I lost words. Just noise-moans, broken pleas, his name over and over.

He watched, stroking faster, breath ragged. When I was trembling on the edge, vines driving deep and perfect, he stepped in close.

"Come for me, Aria."

I shattered. The climax rolled through me hard enough that the grotto lights flared white. He followed seconds later, spilling hot across my stomach, groaning my name like a prayer.

The vines loosened. He caught me before I slid down the wall, kissing me soft and thorough. The dream started to fray at the edges, colors bleeding.

"We're doing that again," he murmured against my lips. "In the real world. Soon."

"Promise?" I whispered.

"Promise."

The grotto dissolved.

I woke gasping, heart hammering. The moss bed was warm beneath me, but the air felt colder than the dream. Thalren's eyes were open, inches away, pupils blown wide. His grip on my hand was almost painful.

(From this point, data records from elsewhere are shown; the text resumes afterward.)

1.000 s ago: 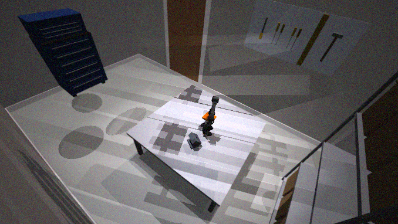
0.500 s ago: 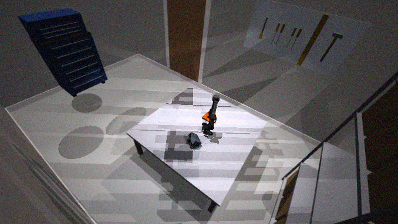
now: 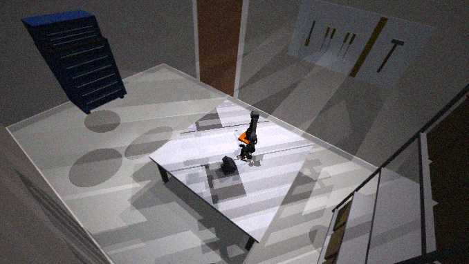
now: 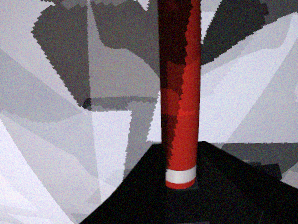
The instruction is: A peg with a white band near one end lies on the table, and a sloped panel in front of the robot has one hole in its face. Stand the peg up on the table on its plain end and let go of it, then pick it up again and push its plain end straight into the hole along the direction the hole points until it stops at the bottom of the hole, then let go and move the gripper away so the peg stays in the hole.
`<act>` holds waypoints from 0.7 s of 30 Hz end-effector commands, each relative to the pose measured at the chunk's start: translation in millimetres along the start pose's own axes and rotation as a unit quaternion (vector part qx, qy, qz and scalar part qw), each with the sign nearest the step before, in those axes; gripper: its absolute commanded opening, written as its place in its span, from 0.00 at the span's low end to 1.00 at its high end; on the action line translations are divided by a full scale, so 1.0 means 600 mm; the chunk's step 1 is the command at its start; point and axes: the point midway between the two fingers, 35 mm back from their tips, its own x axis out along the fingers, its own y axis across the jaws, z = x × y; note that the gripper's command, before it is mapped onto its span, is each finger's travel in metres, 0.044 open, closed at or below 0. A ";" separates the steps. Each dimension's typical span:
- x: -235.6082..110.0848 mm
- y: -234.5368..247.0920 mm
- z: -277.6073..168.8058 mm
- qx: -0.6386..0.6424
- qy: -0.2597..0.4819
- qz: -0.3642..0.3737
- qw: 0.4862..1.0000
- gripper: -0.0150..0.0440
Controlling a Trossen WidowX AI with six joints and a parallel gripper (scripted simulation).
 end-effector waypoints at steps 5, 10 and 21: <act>-0.008 0.001 0.004 0.004 0.035 0.000 0.999 0.34; -0.012 0.001 0.007 0.004 0.056 0.000 0.998 0.34; -0.022 0.001 0.015 0.004 0.104 0.001 0.995 0.34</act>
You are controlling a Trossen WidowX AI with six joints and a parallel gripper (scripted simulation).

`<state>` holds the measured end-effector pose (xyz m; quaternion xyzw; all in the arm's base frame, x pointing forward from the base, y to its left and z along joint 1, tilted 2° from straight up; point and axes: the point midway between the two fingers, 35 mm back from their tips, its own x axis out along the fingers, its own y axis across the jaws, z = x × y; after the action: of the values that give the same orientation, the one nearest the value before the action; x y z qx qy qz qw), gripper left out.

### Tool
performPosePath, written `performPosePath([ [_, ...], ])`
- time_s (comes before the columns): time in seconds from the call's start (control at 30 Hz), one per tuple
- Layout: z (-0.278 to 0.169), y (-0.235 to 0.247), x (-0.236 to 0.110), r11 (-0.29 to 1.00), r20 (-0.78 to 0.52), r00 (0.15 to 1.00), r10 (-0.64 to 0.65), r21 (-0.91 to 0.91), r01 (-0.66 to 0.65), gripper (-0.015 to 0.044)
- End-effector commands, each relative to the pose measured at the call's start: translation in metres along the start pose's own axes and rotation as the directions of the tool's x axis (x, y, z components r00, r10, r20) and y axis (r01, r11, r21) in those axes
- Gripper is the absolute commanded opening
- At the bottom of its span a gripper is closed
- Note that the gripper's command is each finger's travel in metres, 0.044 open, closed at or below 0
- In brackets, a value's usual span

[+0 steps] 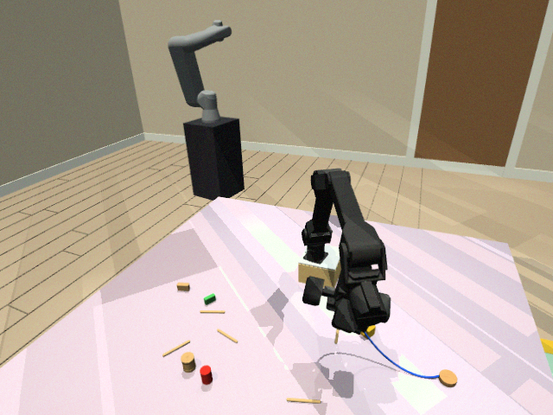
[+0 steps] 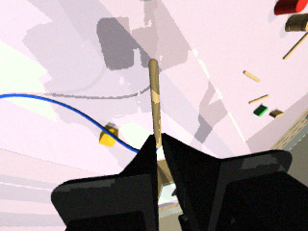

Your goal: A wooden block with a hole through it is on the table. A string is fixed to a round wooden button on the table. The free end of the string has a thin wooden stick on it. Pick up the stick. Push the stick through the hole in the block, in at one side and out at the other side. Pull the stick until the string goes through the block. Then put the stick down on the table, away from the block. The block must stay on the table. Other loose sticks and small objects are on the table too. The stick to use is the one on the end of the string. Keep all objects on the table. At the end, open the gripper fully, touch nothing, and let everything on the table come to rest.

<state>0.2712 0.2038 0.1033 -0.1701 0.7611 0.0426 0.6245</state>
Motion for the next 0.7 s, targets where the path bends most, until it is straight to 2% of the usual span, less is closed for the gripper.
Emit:
performPosePath([
  [0.0, 0.0003, 0.0005, -0.0003, 0.99, -0.004, 1.0, 0.007, -0.142, -0.007, 0.0],
  [0.33, 0.0012, 0.0003, -0.0006, 0.884, -0.007, 1.0, 0.014, -0.468, -0.015, 0.0],
  [0.67, 0.002, 0.0001, -0.0008, 0.673, -0.01, 1.0, 0.021, -0.739, -0.021, 0.0],
])
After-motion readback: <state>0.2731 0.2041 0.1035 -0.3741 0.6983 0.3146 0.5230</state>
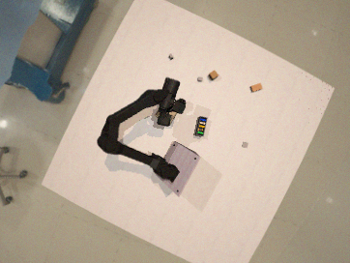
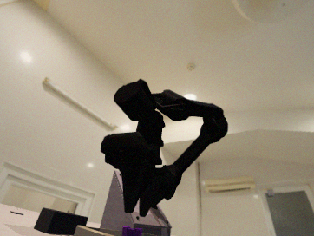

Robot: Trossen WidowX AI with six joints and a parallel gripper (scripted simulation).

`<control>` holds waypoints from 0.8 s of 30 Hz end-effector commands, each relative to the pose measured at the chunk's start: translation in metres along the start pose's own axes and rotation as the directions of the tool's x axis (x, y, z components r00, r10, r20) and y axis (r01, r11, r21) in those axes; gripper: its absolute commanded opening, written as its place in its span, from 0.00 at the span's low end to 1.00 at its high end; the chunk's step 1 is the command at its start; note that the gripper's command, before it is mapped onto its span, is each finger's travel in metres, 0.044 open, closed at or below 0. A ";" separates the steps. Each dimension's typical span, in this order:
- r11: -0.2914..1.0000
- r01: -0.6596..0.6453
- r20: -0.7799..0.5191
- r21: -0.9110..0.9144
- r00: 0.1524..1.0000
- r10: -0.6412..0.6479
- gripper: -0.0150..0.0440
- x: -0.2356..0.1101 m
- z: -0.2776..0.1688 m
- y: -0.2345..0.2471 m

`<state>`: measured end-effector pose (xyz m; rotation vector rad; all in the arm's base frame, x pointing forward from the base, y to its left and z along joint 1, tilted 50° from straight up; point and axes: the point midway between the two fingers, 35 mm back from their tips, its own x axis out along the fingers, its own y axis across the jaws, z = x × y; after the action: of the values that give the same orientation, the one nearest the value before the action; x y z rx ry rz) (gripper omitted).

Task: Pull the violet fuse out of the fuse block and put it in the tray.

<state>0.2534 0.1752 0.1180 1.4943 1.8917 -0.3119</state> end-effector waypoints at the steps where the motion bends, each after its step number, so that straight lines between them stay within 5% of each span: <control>1: 1.000 0.000 0.001 -0.001 1.000 0.000 0.81 -0.008 0.000 0.000; 5: 1.000 -0.001 0.002 0.003 1.000 0.001 0.81 -0.037 0.001 0.000; 24: 1.000 0.001 0.005 0.008 1.000 -0.001 0.81 -0.035 0.002 0.000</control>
<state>0.2569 0.1477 0.1396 1.4961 1.8889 -0.3229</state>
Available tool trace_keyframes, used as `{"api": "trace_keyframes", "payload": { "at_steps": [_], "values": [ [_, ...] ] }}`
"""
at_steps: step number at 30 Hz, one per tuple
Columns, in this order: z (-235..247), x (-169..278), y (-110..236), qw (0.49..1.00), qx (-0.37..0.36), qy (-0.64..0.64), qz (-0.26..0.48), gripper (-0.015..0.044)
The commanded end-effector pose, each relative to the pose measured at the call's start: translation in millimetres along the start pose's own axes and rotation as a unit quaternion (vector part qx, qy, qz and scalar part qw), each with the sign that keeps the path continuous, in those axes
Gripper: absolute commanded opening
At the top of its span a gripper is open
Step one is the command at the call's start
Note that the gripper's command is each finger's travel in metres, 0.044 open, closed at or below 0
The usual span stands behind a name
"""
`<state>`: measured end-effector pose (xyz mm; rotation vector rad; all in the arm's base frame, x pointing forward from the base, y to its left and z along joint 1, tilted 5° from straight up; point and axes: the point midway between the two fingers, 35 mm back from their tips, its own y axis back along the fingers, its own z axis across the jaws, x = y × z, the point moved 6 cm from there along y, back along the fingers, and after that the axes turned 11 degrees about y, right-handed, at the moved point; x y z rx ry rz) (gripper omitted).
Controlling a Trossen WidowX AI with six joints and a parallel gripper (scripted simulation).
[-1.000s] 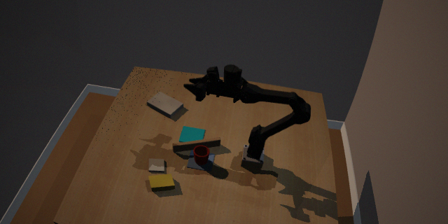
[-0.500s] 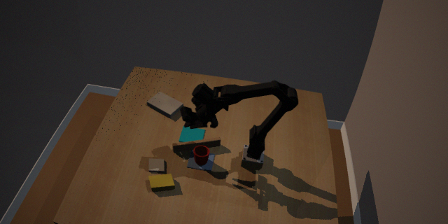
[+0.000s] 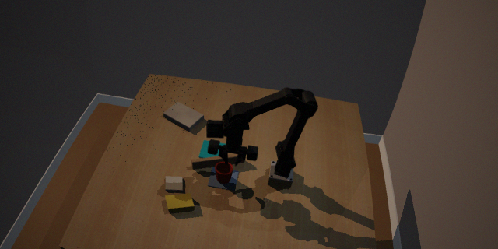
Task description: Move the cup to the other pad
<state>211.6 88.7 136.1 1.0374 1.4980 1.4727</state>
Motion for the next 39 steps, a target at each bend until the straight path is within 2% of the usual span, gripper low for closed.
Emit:
{"api": "trace_keyframes", "payload": {
  "at_steps": [1, 39],
  "values": [
    [-1, 2, 0, 1.000, 0.015, -0.016, 0.001, 0.0148],
    [-1, 3, -57, 1.000, 0.015, -0.016, 0.001, 0.0148]
  ]
}}
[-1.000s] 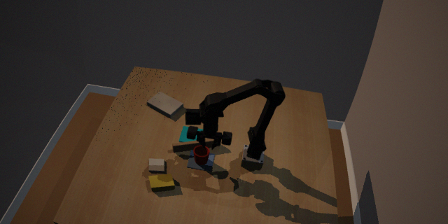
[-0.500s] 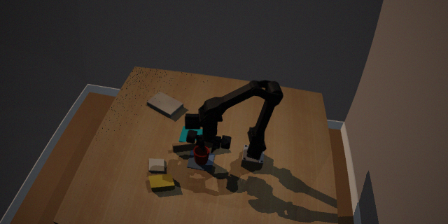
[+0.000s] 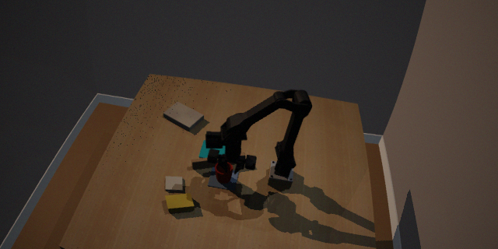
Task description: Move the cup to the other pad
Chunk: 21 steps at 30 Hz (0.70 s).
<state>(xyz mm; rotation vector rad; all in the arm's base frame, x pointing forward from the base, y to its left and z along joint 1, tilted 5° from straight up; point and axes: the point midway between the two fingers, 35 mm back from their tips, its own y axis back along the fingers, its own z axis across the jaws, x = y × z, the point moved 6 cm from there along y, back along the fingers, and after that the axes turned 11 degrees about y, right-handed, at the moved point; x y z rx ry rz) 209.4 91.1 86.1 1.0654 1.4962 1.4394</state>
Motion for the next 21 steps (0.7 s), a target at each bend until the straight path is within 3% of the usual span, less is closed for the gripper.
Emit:
{"api": "trace_keyframes", "payload": {
  "at_steps": [1, 11, 14, 21],
  "values": [
    [-1.7, 0.3, -8.2, 1.000, 0.005, -0.002, 0.001, 0.0148],
    [-2.5, 0.3, -13.7, 1.000, 0.005, -0.002, 0.001, 0.0148],
    [-1.9, 0.0, -12.0, 1.000, 0.003, 0.000, 0.000, 0.0069],
    [-1.9, 0.0, -12.0, 1.000, 0.003, 0.000, 0.000, 0.0022]
  ]
}}
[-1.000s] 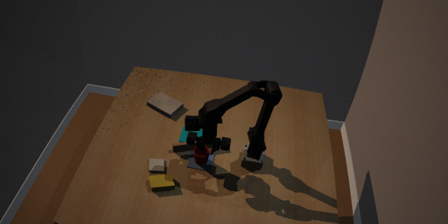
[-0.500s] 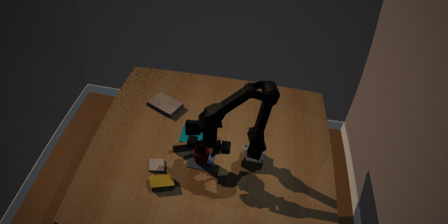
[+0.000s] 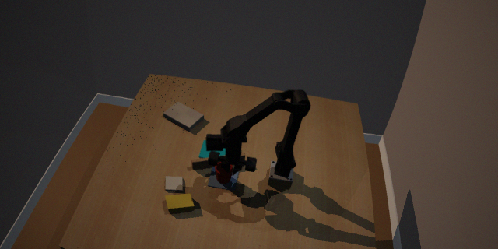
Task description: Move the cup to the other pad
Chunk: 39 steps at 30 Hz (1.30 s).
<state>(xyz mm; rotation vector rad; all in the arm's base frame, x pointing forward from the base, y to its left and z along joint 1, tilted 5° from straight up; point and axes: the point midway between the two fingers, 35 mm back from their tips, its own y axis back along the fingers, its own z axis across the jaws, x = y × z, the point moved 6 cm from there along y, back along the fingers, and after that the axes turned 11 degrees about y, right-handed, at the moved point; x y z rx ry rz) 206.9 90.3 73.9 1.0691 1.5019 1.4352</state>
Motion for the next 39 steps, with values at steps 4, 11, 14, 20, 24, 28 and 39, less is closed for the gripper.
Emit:
{"api": "trace_keyframes", "payload": {
  "at_steps": [4, 11, 14, 20, 24, 28, 39],
  "values": [
    [0, 0, 0, 1.000, -0.001, 0.000, 0.000, 0.0000],
    [1, 0, 8, 1.000, 0.000, 0.000, 0.000, 0.0000],
    [2, 0, 17, 1.000, 0.000, 0.000, 0.000, 0.0000],
    [3, 0, 36, 1.000, 0.000, -0.001, 0.001, 0.0000],
    [4, 0, 48, 1.000, 0.001, -0.001, 0.001, 0.0000],
    [4, -1, 61, 1.000, 0.001, -0.002, 0.001, 0.0000],
    [3, -2, 69, 1.000, 0.002, -0.004, 0.000, 0.0000]
  ]
}}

"That wasn't just a dream," I said. My voice sounded wrecked.

"No," he agreed, low. "That was something else."

The bond between us thrummed, alive with residual heat. I could still feel phantom vines, the ache of being stretched, the slickness between my thighs that definitely wasn't all dream.

He leaned in until our foreheads touched. "Soon," he repeated, like sealing a vow.

Outside the chamber, the monastery breathed steady and slow, as if it approved.